● **What is being asked**: Starting with the line that contains "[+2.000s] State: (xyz", set down each line through the end of the entries below, exactly and with nothing added.
== Source data
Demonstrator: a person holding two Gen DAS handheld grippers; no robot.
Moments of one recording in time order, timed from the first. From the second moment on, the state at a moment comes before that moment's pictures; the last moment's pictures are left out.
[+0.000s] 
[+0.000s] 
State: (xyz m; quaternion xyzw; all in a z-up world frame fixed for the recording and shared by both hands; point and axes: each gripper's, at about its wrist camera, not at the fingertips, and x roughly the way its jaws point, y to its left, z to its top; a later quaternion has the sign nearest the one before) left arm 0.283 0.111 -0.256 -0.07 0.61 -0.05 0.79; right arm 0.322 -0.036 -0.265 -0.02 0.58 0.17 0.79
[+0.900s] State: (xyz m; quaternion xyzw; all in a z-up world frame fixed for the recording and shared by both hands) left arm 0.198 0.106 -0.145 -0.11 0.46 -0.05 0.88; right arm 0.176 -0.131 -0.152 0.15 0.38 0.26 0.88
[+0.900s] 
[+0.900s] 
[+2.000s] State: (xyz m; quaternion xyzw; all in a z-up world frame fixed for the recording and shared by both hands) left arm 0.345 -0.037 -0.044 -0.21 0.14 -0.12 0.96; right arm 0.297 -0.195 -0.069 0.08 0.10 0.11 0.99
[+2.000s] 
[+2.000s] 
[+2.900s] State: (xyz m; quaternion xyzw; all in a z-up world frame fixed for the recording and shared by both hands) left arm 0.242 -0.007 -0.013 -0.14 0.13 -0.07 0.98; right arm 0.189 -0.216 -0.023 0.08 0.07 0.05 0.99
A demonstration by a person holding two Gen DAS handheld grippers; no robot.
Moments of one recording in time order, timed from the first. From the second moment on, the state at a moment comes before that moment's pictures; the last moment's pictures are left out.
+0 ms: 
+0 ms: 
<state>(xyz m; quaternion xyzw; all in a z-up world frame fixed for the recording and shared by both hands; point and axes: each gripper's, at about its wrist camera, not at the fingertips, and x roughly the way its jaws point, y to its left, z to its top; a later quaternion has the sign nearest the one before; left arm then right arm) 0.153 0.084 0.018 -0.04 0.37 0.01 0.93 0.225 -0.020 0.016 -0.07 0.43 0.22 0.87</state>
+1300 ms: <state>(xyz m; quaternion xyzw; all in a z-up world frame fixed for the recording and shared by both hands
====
● **Task result**:
[+2.000s] State: (xyz m; quaternion xyzw; all in a z-up world frame fixed for the recording and shared by both hands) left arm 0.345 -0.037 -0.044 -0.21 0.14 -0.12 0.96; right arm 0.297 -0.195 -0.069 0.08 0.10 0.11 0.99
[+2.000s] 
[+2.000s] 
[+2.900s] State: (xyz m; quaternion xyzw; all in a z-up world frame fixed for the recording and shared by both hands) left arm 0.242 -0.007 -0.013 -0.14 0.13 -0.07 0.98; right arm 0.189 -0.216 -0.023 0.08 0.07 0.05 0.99
A demonstration by a person holding two Gen DAS handheld grippers; no robot.
Moments of one recording in time order, timed from the first. From the second moment on, the state at a moment comes before that moment's pictures; the last moment's pictures are left out.
+0 ms: 
+0 ms: 
<state>(xyz m; quaternion xyzw; all in a z-up world frame fixed for the recording and shared by both hands; point and axes: each gripper's, at about its wrist camera, not at the fingertips, and x roughly the way its jaws point, y to its left, z to its top; a later quaternion has the sign nearest the one before; left arm then right arm) 0.153 0.084 0.018 -0.04 0.37 0.01 0.93 0.225 -0.020 0.016 -0.07 0.43 0.22 0.87</state>
+1300 ms: <state>(xyz m; quaternion xyzw; all in a z-up world frame fixed for the recording and shared by both hands

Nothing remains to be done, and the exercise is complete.